— Я тоже, — сказала она.
Я благоразумно прервал разговор.
Неслыханные звуки наполняли ночной воздух спокойным и мирном шумом, и я с ужасом прислушивался к ним, как к дыханию чудовищного гения этого нового мира.
Чем больше я наблюдал ее, тем большее влечение я ощущал к юной электротехничке, обостренное какой-то антипатией к ней.
— Итак, — сказал я ей вдруг, — вы научно определили любовь, и теперь это дело уже никого не волнует.
— Ты ошибаешься, — ответила она мне. — Без сомнения, мы отошли от глупостей прошлой эры, и область человеческой физиологии полностью освобождена от законодательного варварства и богословских ужасов. Мы не создаем ни ложных и жестоких понятий, ни долга. Но законы, управляющие влечением тела к телу, для нас остаются таинственными. Гений рода остался таким же, каким был и будет всегда: пылким и капризным. Теперь, как и в старину, инстинкт сильнее разума. Наше преимущество перед древними не в том, что мы знаем это, а в том, что мы в этом признаемся. В нас живет сила, способная создавать миры, — желание, а ты хочешь, чтобы мы могли его регулировать. Ты хочешь от нас слишком многого. Мы уже не варвары, но мы еще не мудрецы. Общество совершенно не вмешивается в отношения между полами. Эти отношения таковы, какими могут быть: терпимы чаще всего, изредка прелестны, порой ужасны. Но не думай, товарищ, будто любовь уже никого не волнуют.
Я был не в состоянии обсуждать столь странные мысли. Я перевел разговор на характер женщин. Шерон сказала мне, между прочим, что они бывают трех родов: влюбчивые, любопытные и равнодушные. Я спросил ее, к какому же роду принадлежит она сама.
Она взглянула на меня несколько высокомерно и сказала:
— Мужчины бывают тоже нескольких родов: во-первых, — нахалы…

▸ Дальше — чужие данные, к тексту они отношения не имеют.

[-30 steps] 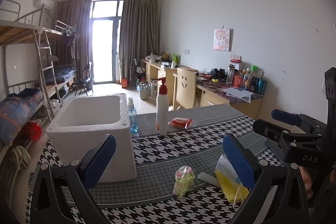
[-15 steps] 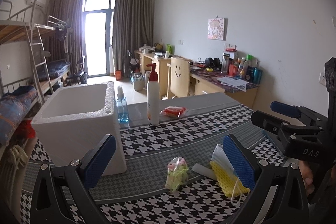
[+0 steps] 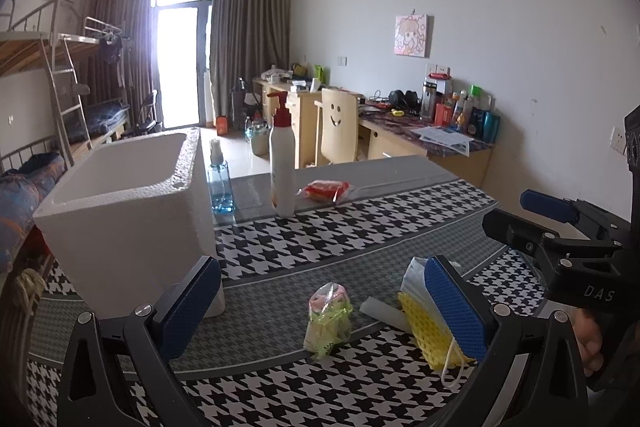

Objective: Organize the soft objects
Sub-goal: 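Approach the green snack bag and blue face mask with both tools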

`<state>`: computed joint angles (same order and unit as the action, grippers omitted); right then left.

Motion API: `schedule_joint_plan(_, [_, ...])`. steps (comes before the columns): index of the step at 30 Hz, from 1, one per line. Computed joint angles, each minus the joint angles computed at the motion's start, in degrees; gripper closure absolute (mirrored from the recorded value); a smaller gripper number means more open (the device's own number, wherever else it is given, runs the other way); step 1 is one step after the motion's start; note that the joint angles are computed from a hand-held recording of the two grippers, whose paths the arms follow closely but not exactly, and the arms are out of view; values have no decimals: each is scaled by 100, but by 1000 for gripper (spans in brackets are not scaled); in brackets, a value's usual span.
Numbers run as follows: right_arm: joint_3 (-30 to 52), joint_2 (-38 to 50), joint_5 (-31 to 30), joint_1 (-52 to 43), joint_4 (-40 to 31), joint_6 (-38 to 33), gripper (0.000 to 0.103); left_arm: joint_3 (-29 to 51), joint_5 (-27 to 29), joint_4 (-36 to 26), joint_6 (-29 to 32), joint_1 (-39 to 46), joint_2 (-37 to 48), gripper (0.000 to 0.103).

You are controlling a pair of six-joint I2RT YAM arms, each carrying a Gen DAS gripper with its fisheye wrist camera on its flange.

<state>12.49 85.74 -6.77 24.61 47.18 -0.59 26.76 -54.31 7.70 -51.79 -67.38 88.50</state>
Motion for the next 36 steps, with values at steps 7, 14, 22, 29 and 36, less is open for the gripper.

Эти слова показали мне ее гораздо больше моей современницей, чем это казалось до сих пор. И потому я заговорил с ней языком, привычным для меня в подобных случаях. После нескольких фраз, пустых и легкомысленных, я спросил ее:
— Хотите оказать мне одну милость? Скажите мне ваше имя.
— Такого у меня нет.
Должно бить, она заметила, что мне это не понравилось, так как прибавила несколько обиженным тоном:
— По-твоему, женщина может нравиться только, когда у нее, как у старинных дам, имя святой: Маргарита, Тереза, Жанна?
— Вы мне доказываете обратное.
Я искал ее взгляда, и не находил его. Казалось, она меня не слышала. Сомнений не было: она кокетничала. Я был в восторге. Я сказал ей, что она прелестна, что я люблю ее, и повторил ей это несколько раз. Она дала мне наговориться вволю и потом спросила:
— Что это значит?
Я стал решительнее.
Она меня упрекнула за это.
— У вас манеры дикаря.
— Я вам не нравлюсь?
— Я этого не сказала.
— Шерон, Шерон, неужели вам было бы трудно…
Мы сели на скамью, осененную вязом. Я взял ее руку, поднес к губам… Вдруг я перестал видеть, перестал чувствовать и оказался лежащим; у себя в постели. Я протер глава, ослепленные утренним светом, и узнал своего лакея, который, стоя передо мной, твердил с идиотским видом:
— Уже девять часов, сударь. Вы приказали мне разбудить вас в девять. Я пришел сказать вам, сударь, что девять уже пробило.
VI
Когда Ипполит Дюфрен кончил читать, его друзья выразили ему соответственное одобрение.
Николь Ланжелье сказал, применяя к нему слова Крита я Триефону.
— Ты спал, как будто на белом камне, среди призрачного народа, потому что такой длинный сон приснился тебе в точение одной короткой ночи.
— Мало вероятия, — сказал Жозефин Леклерк, — что будущее таково, каким его видели вы. Я не желаю наступления социализма, но и не боюсь его. Коллективизм, находясь у власти, будет совсем иным, чем мы его воображаем. Кто это сказал, мысленно возвращаясь к временам Константина и первых побед церкви: «Христианство торжествует. Но торжествует оно на условиях, которые жизнь ставит всем политическим и религиозным партиям. Все они, какими бы они ни были, испытывают такие коренные изменения в процессе борьбы, что после победы от них уже не остается ничего, кроме имени и нескольких символов их утраченной мысли».